When you first added homeschooling (and IT department) to your list of parenting duties last spring, it was pure chaos. But now that you’ve had nearly a year to get used to this whole Google classroom thing, you’ve pretty much got it all figured out… or so you think. We chatted with an elementary school teacher at a Manhattan public school to find out the stuff that she really (really) wants parents to stop doing while virtual learning.

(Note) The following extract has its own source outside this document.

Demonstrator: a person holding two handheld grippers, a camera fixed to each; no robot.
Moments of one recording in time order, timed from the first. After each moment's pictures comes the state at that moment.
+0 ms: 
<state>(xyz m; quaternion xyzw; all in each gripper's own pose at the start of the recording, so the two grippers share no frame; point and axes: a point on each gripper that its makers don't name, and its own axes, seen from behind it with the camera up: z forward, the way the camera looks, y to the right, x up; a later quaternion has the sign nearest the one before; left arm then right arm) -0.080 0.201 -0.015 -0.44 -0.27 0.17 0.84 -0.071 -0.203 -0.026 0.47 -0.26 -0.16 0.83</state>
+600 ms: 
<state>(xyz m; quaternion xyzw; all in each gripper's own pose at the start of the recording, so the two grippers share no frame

Giving students the answers
This was by far the biggest pressure point for our teacher and her colleagues. Parents whispering answers into their child’s ear or gesturing off screen isn’t just disruptive, it’s also counterproductive to learning (but you knew that one already, right?). And if that’s not enough to make you reconsider your actions, heed these words: “Trust me—we can always tell when a parent gives their kid the answer…”
Talking in the background
Whether you’re going over your to-do list for the day (“one of my student’s parents always does this!”), asking your kid what they want for lunch or reprimanding a sibling, any background chatter while a lesson is in session is disruptive... for all the students. The fix? Get any chatter out of your system before your kid logs on (or wait until break).

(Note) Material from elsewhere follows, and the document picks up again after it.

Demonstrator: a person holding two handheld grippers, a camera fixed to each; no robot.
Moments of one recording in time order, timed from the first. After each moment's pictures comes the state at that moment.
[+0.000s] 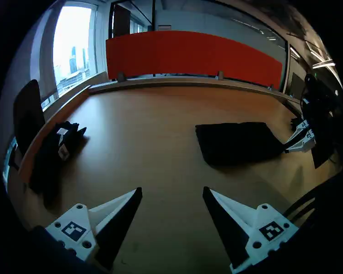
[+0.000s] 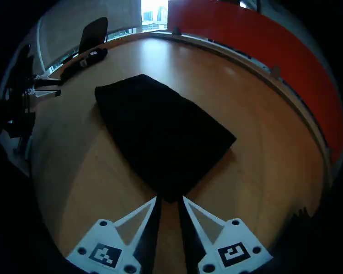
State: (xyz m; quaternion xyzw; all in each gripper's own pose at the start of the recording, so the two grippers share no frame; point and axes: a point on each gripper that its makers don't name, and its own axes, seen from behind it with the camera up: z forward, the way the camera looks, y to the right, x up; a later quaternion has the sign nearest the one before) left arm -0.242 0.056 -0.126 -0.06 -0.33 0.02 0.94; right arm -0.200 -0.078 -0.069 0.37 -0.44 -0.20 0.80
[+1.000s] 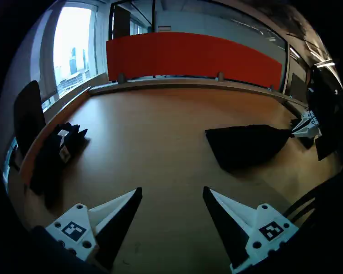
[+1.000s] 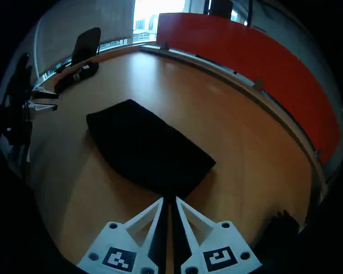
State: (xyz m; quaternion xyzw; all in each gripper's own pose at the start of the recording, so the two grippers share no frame) left arm -0.237 0.054 -0.126 -0.06 -0.32 0.02 0.94; right arm -0.158 -0.061 -0.048 0.34 -0.39 -0.20 0.83
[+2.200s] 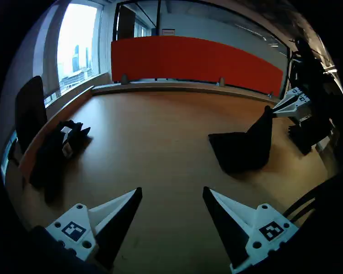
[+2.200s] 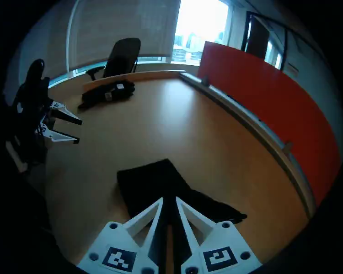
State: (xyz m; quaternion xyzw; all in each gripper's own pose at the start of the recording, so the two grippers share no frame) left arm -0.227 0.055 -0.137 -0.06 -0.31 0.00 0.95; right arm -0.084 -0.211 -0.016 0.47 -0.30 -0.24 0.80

Or doing anything at all in the background
“Please stop banging pots and pans like you’re in the musical STOMP while your kid’s class is in session!” our teacher implores. While it’s understood that many students are sharing devices and spaces right now, parents can help make the learning environment as productive as possible by minimizing distractions. “Dancing, drinking, turning on the TV...I have seen parents do it all,” she adds. “I have even seen parents clipping their toenails in the background!” Yikes.

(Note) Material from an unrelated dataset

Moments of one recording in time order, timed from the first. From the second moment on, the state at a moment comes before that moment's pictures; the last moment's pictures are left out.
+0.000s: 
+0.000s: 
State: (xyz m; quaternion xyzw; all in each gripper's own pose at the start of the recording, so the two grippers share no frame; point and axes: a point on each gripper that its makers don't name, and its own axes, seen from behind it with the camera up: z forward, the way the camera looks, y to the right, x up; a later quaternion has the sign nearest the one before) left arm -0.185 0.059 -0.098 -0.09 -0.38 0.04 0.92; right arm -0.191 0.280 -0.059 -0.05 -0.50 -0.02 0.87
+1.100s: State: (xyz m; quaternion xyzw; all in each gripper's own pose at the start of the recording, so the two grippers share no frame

Asking questions during class time
Whether you have a question about homework, schedules or your own kid, please don’t ask it during class time. “I have office hours for this, which I gave you back in September,” our teacher tells us. “If you have any concerns about the assignment or about your child, please email me and I will be more than happy to answer your questions or set up a time for us to talk,” she adds. (And it goes without saying that arguing with the teacher over a grade while class is in session and other students are present is never appreciated.)
Quoting the teacher
For many students, having a parent in the room to supervise virtual learning can be helpful (your kid would rather play video games than do algebra, after all). But remember that you’re there to keep track of what the student is doing… not the teacher. “Please don’t passive aggressively quote me while airing grievances in parent teacher conferences a week later,” she says. Remember that if your kid was doing in-person learning, you wouldn’t have a front row seat to every lesson… so unless you hear something truly concerning, trust that the teacher knows what they’re doing and focus on your child’s learning instead.
Not wearing clothing
This one goes without saying, but everyone should be dressed while class is in session. But even if your spouse does happen to walk by the screen without his shirt on, just play it cool. “Drawing attention to it by apologizing just makes it worse!” she says. (Cue your screen—shirtless partner and all—going fullscreen for everyone.)